**SOURCE DATA**
==============================

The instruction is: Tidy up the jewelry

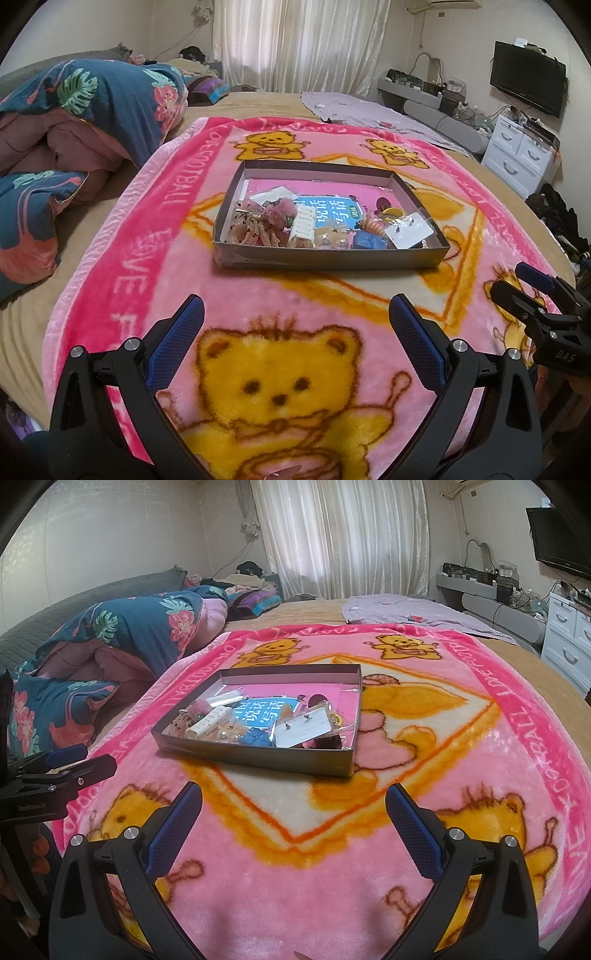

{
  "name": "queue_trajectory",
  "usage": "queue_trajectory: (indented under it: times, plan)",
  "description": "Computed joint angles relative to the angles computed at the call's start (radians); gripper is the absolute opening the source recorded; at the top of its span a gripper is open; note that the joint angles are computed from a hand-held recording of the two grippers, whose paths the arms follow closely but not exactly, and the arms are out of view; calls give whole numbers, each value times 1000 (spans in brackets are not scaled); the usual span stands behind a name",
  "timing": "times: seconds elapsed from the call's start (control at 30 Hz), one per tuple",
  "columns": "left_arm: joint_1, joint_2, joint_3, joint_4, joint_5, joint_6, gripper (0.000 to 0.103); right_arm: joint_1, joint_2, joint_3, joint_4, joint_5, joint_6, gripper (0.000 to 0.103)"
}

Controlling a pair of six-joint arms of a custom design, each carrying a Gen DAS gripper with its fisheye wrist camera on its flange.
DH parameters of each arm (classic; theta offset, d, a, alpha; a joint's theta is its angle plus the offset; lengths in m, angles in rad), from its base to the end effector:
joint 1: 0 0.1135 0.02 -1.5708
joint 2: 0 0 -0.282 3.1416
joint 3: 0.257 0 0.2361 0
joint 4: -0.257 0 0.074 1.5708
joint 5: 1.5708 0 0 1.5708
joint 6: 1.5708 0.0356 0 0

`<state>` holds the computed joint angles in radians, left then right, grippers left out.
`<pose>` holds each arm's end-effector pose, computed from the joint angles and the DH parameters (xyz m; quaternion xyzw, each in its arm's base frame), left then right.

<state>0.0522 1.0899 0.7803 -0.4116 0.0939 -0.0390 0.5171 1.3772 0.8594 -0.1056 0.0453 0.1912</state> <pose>0.2074 0.0075 0.2788 -0.0222 0.9101 -0.0400 0.4120 0.2466 0.1384 0.2654 -0.1341 0.8796 0.1393 0.4348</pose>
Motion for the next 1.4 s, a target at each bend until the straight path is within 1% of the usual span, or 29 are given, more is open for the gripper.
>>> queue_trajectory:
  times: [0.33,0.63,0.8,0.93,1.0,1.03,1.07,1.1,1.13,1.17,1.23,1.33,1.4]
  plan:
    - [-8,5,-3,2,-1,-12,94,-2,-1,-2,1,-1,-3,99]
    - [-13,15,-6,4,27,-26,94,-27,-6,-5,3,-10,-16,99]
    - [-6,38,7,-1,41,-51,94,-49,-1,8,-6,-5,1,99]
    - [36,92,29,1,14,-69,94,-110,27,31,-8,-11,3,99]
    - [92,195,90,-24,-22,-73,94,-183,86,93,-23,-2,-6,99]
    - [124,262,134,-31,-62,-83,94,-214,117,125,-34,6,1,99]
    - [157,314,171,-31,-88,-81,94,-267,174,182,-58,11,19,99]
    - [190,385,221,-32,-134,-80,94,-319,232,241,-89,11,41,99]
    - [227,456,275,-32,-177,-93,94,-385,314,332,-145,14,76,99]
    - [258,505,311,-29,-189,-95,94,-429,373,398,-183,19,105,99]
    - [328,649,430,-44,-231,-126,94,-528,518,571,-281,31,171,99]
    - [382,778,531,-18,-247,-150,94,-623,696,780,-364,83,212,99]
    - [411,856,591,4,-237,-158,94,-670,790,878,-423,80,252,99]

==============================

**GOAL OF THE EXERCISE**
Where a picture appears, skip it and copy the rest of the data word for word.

**WRITTEN RESPONSE**
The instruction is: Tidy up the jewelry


{
  "name": "queue_trajectory",
  "usage": "queue_trajectory: (indented under it: times, plan)",
  "description": "Computed joint angles relative to the angles computed at the call's start (radians); gripper is the absolute opening the source recorded; at the top of its span a gripper is open; note that the joint angles are computed from a hand-held recording of the two grippers, whose paths the arms follow closely but not exactly, and the arms are out of view; calls give whole numbers, each value times 1000 (spans in brackets are not scaled); the usual span stands behind a name",
  "timing": "times: seconds elapsed from the call's start (control at 30 Hz), one per tuple",
  "columns": "left_arm: joint_1, joint_2, joint_3, joint_4, joint_5, joint_6, gripper (0.000 to 0.103); right_arm: joint_1, joint_2, joint_3, joint_4, joint_5, joint_6, gripper (0.000 to 0.103)"
}

Controlling a pair of six-joint arms of a custom design, each carrying a Gen DAS gripper with its fisheye wrist camera on its flange.
DH parameters of each arm (classic; theta offset, d, a, alpha; a joint's theta is its angle plus the offset; lengths in m, angles in rad), from its base to the end effector:
joint 1: 0 0.1135 0.02 -1.5708
joint 2: 0 0 -0.282 3.1416
joint 3: 0.257 0 0.2361 0
joint 4: -0.257 0 0.074 1.5708
joint 5: 1.5708 0 0 1.5708
joint 6: 1.5708 0.0356 0 0

`<state>` holds the computed joint angles in radians, left then right, grippers left out.
`<pose>` holds each arm's end-effector pose, computed from the joint angles and the DH parameters (xyz m; quaternion xyzw, each in its arm's base frame), left then right.

<state>0.0522 1.0899 0.7803 -0.4116 0.0939 -0.0390 0.5171 1.3772 0.8594 -0.1056 0.0453 0.1912</state> <pose>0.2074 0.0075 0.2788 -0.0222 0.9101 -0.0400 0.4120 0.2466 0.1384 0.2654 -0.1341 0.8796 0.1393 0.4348</pose>
Motion for the next 1.4 s, a target at each bend until the straight path is within 1% of the usual span, or 29 are given, more is open for the gripper.
>>> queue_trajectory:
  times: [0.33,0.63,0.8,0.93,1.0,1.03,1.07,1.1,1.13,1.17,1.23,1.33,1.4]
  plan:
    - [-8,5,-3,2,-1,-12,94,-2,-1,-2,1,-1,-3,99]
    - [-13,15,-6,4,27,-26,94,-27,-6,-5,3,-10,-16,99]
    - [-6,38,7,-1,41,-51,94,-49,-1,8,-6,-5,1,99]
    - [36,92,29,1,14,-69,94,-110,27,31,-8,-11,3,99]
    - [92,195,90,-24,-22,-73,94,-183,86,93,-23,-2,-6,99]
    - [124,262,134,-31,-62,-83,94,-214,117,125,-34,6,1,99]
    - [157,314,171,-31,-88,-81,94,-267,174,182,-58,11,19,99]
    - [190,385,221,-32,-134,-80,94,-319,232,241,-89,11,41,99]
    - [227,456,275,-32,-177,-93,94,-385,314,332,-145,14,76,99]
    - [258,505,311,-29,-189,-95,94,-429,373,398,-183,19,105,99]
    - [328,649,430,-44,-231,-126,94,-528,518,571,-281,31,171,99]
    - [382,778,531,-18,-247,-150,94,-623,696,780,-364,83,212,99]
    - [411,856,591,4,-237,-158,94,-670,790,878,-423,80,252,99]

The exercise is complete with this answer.